When Dibdin wrote about “the far-famed Roxburghe Fight” in 1817, memories of the sale of the Roxburghe collection were fresh and passions were still hot. The collector John Ker, the duke of Roxburghe, was, like his good friend King George III, an ardent bibliophile, and among his treasures were rarities printed by Caxton, Pynson, Wynkyn de Worde, and Julian Notary. There were superb editions of French romances, and a strong collection of Elizabethan and Jacobean dramatic works. Of special interest was a 1471 copy of Boccaccio’s Decameron, printed in Venice by Christopher Valdarfer. The dispersal of Roxburghe’s books began eight years after his death, on May 18, 1812. When it closed triumphantly on July 4, 1814, £23,397, ten shillings, and six pence had been spent on 9,353 lots.
Dibdin wrote that anticipation for the sale was great, and added with an impertinence that was typical of him that the publication of a certain earlier work—his own Bibliomania—had “probably stirred up the mettle and hardened the sinews of the contending Book-Knights.” The duke’s house in St. James’s Square was so crowded that nothing but “standing upon a contiguous bench” saved Dibdin “from suffocation.” But he would not have missed the action for anything.
For two and forty successive days—with the exception only of Sundays—was the voice and the hammer of Mr. Evans heard, with equal efficacy, in the dining-room of the late Duke—which had been appropriated to the vendition of the books: and within that same space (some thirty-five feet by twenty) were such deeds of valour performed, and such feats of book-heroism achieved, as had never been previously beheld: and of “the like” will probably never be seen again. The shouts of the victors, and the groans of the vanquished stunned and appalled you as you entered. The throng and the press, both of idle spectators and determined bidders, was unprecedented.

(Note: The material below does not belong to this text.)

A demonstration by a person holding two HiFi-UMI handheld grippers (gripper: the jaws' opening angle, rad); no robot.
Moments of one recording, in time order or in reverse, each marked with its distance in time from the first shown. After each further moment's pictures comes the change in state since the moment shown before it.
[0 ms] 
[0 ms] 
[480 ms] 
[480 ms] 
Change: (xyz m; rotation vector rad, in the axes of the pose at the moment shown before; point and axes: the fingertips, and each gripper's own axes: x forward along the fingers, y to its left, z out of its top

Dibdin implied that the emperor
Napoleon was represented at the sale by an unidentified agent. France and England were at diplomatic variance at the time, but this didn’t faze the French emperor: the Valdarfer Boccaccio was thought to be a unique book, and Napoleon was an ardent bibliophile. Nevertheless, the battle over the Boccaccio that developed was waged by three Englishmen: George Spencer, the marquis of Blandford; William Cavendish, the duke of Devonshire; and Dibdin’s patron, George John, the second earl of Spencer (Viscount Althorp). As the climactic moment drew near, Mr. Evans, the auctioneer, called for silence. Dibdin described the action that followed:
On his right hand, leaning against the wall, stood Earl Spencer; a little lower down, and standing at right angles with his Lordship, appeared the Marquis of Blandford. The Duke, I believe, was not then present; but my Lord Althorp stood a little backward to the right of his father, Earl Spencer. Such was “the ground taken up” by the adverse hosts. The honor of firing the first shot was due to a gentleman of Shropshire, unused to this species of warfare, and who seemed to recoil from the reverberation of the report himself had made!—“One hundred guineas,” he exclaimed. Again a pause ensued; but anon the biddings rose rapidly to 500 guineas. Hitherto, however, it was evident the firing was but masked and desultory. At length all random shots ceased; and the champions before named stood gallantly up to each other resolving not to flinch from a trial of their respective strengths.